The univariate analysis showed that WBC count, CRP, LDH, ALB, D-dimmer, PaO₂/FiO₂, CT score, treatment with MV, maximal dosage of methylprednisolone, immunosuppressant, immunoglobulin, co-trimoxazole and caspofungin for AE were associated with survival in all 177 cases (all p<0.05, respectively), while only WBC count, PaO₂/FiO₂ and CT score were the independent risk factors for survival in these patients (HR 1.051, 95%CI 1.013–1.090, p = 0.001; HR 0.991, 95%CI 0.987–0.994, p<0.001 and HR 1.337, 95%CI 1.063–1.682, p<0.013, respectively) (Table 4). As shown in Table 5, similar to all 177 patients, WBC count, PaO₂/FiO₂ ratio and CT score in AE-IPF group were also the independent risk factors for survival by a multivariate Cox regression analysis (HR 1.067, 95%CI 1.028–1.108, p = 0.001; HR 0.993, 95%CI 0.989–0.998, p = 0.002 and HR 1.531, 95%CI 1.170–2.002, p = 0.002, respectively).

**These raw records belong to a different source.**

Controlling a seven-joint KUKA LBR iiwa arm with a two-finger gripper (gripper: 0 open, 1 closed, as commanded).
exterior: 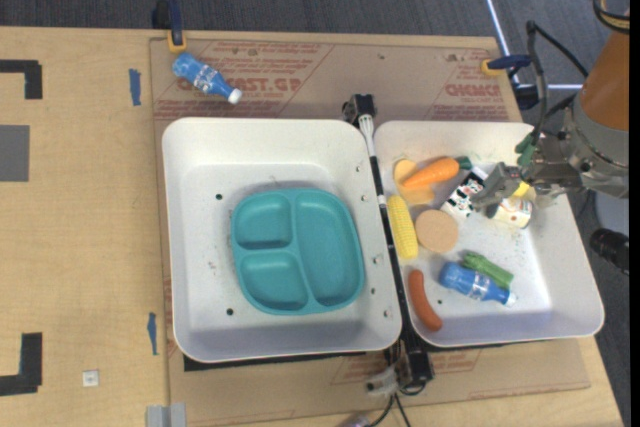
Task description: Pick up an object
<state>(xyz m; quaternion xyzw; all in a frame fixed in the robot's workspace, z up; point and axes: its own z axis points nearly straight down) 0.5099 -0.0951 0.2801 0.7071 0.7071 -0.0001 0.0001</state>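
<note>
Over the right bin (570, 245), at the frame's right edge, the gripper (497, 190) hangs low among the toys.
Whether it grips anything cannot be told; it sits just beside a white and yellow piece (515, 212) and a black-and-white item (462, 196). Left of it lie a carrot (430, 173), corn cob (402, 226), tan disc (436, 231), blue bottle (474, 281) and sausage (424, 299). The left bin (190, 215) holds a teal divided plate (297, 249).

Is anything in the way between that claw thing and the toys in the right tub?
Nothing visible blocks it. The tool hangs over the right white bin, just above a small white and yellow item, with the orange plastic carrot to the left.
</note>
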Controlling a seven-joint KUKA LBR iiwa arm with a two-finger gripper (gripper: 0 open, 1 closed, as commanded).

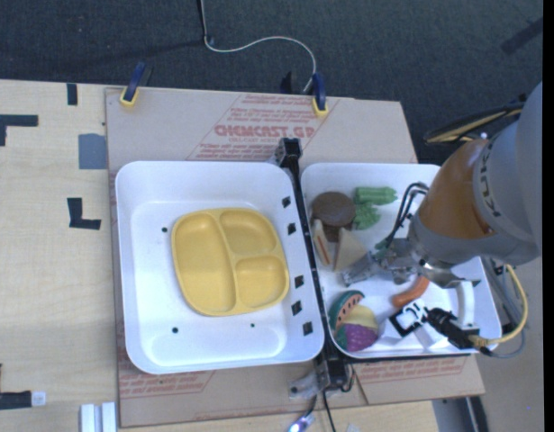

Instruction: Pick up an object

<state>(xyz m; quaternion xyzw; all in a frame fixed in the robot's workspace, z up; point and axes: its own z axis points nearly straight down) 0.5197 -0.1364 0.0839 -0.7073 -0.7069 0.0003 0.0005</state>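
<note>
The grey metal two-finger gripper [371,264] reaches into the right-hand shallow white plastic bin [457,349]; whether its fingers are spread or pressed together cannot be told, and nothing can be seen pinched between them. The gripper's tip sits near the middle of that bin, just beside a tan wedge-shaped block [335,241]. A brown round puck-like piece [333,209] lies near the bin's far edge, with a green ridged plastic toy [376,195] beside it. A small orange carrot-shaped piece [410,291] lies just right of the gripper. Near the bin's front edge rests a colourful round toy with purple, yellow and red parts [355,322]. The left-hand white bin [141,331] holds a yellow three-compartment plastic tray [230,260] at its centre. Both bins rest on a cardboard sheet [258,129] on the table.
</note>
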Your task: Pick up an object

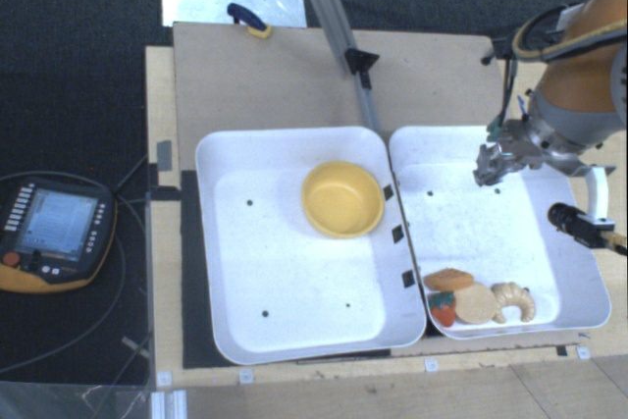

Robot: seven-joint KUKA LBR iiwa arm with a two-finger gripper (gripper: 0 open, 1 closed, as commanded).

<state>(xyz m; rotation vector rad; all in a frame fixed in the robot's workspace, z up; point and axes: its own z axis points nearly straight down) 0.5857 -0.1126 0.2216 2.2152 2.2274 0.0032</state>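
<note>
Tan bench (275, 74); two white bins (226, 309) side by side.

**Colours on and around the two bins**

Both bins are plain white: the left bin (235, 309) shows a few small dark dots on its floor, and the right bin (579, 289) is faintly speckled. In the left bin sits a bowl (341, 199) of soft yellow. At the near end of the right bin lie an orange-brown oblong piece (448, 279), a red and green piece (444, 309), a pale tan round piece (475, 303) and a cream, croissant-shaped piece (516, 300) with tan shading. The surface (422, 78) is beige cardboard-brown. The arm (579, 83) is grey with an orange band; its gripper (491, 164) is dark grey metal. The floor (78, 34) is dark charcoal carpet. A control pendant (54, 233) has a yellow-orange body, grey face and light bluish screen.
</note>
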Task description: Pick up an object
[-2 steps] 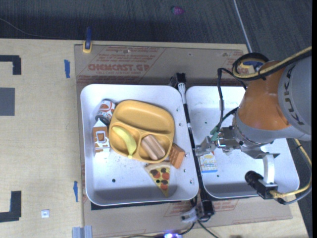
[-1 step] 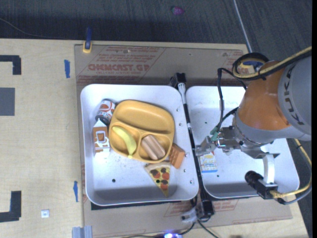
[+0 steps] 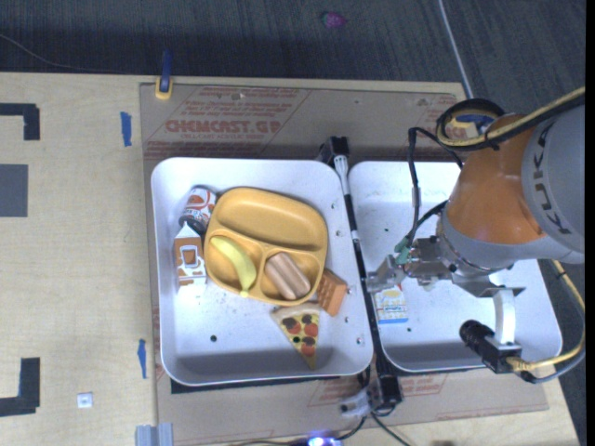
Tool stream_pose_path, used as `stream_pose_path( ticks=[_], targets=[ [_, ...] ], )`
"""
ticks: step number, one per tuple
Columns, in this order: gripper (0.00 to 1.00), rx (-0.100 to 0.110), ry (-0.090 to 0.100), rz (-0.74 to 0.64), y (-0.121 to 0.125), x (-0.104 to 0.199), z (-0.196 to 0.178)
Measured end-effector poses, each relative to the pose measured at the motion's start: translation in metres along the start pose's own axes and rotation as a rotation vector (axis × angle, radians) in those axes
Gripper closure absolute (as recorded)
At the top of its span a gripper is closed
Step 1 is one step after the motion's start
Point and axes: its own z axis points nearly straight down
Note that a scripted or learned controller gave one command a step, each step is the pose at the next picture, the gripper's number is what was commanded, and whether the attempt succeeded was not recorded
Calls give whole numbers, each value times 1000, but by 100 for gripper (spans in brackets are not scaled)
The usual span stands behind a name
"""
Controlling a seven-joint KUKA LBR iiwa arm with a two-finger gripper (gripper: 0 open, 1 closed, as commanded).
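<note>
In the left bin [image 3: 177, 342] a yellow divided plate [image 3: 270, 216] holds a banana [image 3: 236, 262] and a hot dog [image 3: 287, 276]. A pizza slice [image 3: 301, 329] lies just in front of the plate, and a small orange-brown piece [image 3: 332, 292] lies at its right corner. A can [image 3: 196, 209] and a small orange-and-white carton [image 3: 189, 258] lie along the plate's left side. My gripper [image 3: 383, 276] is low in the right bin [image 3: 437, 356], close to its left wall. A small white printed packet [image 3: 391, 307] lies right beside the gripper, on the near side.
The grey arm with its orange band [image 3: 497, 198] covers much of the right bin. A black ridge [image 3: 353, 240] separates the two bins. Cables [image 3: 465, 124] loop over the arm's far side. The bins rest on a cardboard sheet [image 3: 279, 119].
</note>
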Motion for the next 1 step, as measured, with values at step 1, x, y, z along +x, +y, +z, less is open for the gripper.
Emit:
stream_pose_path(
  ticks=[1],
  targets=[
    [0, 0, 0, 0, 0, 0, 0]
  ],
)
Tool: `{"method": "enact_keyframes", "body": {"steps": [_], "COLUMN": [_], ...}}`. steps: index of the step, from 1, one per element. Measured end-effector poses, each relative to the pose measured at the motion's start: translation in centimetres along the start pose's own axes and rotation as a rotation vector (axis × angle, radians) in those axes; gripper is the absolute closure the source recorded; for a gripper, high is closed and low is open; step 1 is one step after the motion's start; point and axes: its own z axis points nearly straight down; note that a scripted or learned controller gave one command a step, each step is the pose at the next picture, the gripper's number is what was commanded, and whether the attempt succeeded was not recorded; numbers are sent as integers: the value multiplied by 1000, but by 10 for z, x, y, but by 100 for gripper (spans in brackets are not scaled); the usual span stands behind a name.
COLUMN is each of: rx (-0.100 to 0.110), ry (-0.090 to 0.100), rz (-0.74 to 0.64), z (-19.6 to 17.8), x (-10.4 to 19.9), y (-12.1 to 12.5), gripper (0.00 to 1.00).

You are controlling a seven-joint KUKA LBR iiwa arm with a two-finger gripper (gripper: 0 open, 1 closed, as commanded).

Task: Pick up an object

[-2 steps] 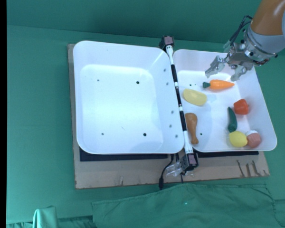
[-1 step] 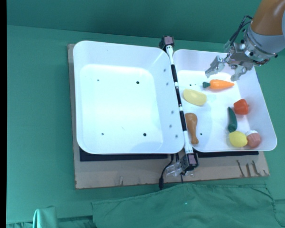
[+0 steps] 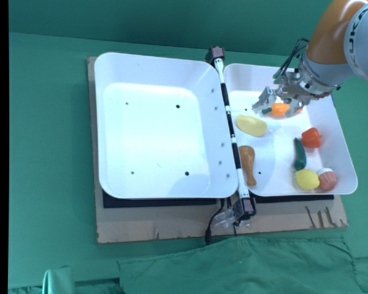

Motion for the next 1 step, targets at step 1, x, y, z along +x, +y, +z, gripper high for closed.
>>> {"method": "enact_keyframes", "body": {"steps": [1], "rx": [-15], "ry": [-3], "rz": [2], "z": [41], "x": [-2], "y": [3], "gripper": [0]}}
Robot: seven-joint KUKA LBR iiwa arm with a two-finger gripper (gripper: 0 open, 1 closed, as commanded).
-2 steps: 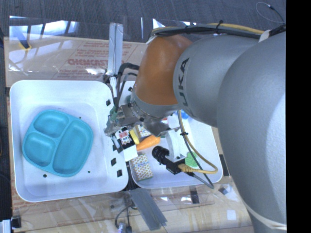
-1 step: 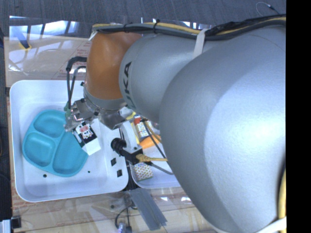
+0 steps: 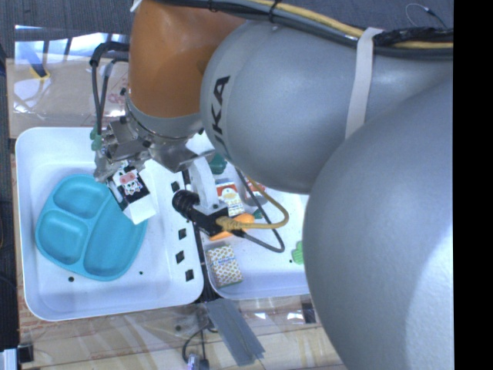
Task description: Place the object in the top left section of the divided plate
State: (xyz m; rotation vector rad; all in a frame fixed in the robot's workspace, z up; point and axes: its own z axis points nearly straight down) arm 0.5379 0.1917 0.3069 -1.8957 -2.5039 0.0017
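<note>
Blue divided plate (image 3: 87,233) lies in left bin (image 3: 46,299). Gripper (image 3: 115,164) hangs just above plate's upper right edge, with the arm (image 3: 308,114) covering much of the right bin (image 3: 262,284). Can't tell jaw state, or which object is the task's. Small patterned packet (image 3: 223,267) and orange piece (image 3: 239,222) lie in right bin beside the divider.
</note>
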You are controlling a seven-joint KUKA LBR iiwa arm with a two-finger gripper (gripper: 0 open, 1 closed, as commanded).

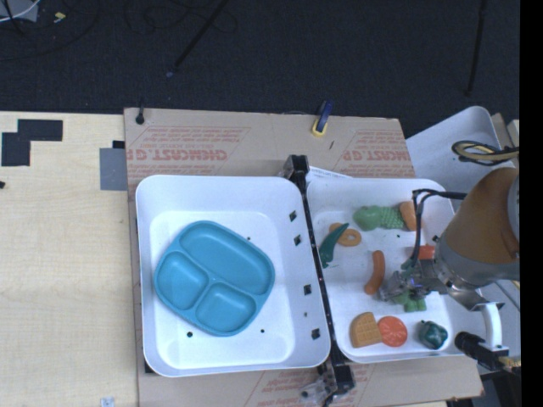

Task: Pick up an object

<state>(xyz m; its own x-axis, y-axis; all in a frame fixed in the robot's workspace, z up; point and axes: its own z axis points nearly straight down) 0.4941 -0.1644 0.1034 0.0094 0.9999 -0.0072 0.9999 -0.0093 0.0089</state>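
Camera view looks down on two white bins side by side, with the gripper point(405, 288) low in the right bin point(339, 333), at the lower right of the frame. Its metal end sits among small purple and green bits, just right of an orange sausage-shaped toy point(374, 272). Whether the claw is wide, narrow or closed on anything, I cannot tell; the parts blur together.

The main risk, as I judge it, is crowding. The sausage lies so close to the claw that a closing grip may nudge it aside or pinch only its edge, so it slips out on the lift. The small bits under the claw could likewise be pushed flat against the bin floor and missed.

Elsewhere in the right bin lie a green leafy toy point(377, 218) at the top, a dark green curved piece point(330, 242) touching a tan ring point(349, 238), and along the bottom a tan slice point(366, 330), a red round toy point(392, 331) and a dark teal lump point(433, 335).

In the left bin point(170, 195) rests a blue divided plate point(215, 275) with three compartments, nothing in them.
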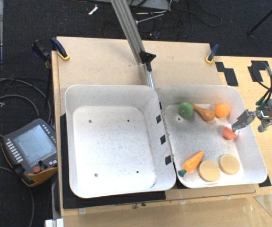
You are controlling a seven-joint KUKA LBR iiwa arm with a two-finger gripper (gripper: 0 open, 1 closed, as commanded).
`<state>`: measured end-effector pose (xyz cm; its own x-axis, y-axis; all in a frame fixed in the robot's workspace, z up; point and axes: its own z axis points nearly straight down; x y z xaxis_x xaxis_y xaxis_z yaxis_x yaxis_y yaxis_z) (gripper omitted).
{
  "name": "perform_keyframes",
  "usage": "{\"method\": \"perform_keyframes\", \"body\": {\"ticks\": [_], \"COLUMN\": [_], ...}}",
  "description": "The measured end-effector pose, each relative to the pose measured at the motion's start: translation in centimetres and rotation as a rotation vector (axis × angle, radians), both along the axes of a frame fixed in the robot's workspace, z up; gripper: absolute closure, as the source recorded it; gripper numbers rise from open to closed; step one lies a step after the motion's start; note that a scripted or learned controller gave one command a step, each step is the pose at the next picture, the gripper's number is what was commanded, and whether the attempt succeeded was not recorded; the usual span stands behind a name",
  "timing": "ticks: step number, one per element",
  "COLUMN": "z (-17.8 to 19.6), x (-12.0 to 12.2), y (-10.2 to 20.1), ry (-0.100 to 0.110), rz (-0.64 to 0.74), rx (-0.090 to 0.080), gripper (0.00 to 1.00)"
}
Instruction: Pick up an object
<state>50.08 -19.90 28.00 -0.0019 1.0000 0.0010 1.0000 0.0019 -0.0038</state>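
Two white bins sit side by side on the counter [126, 60]. All objects are in the right bin [249, 126]: green ball [186, 109] at upper left, tan pear-shaped piece [204, 113] just right of it, orange ball [222, 110] touching or nearly touching that piece, small red piece [229, 134] near the right wall, toy carrot [192, 161] at lower middle, two tan discs [220, 167] side by side at lower right. The left bin [74, 103] shows only dark specks. The gripper [242, 122] comes in from the right edge and sits over the right bin's right side, tip just above and beside the red piece, maybe touching it; can't tell for sure. Can't tell whether the jaws are open or closed, nothing clearly seen between them. A teach pendant [29, 148] lies on the floor left of the counter, with cables around it. A metal pole [129, 25] slants across the counter's back.
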Motion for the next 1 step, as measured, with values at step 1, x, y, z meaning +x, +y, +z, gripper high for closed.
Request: {"method": "perform_keyframes", "body": {"ticks": [1], "z": [0.18], "x": [0.07], "y": [0.01], "ry": [-0.004], "rz": [-0.001], "rx": [-0.001], "gripper": [0.0]}}
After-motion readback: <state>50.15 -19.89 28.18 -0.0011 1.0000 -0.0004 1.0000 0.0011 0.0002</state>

In AE-CTD-ILD group, WBC counts, LDH, PaO₂/FiO₂ ratio, treatment with MV, immunoglobulin, and caspofungin for AE were associated with the survival by univariate Cox model (all p<0.05, respectively). After considering the clinical significance and adjusting other clinical variables, WBC count, PaO₂/FiO₂, CT score and maximal dosage of methylprednisolone were included in multivariate Cox model. The findings showed that WBC count and PaO₂/FiO₂ ratio were the independent prognostic factors for survival by a multivariate Cox regression analysis (HR 1.074, 95%CI 1.004–1.150, p = 0.038 and HR 0.989, 95%CI 0.984–0.994, p<0.001, respectively) (Table 5).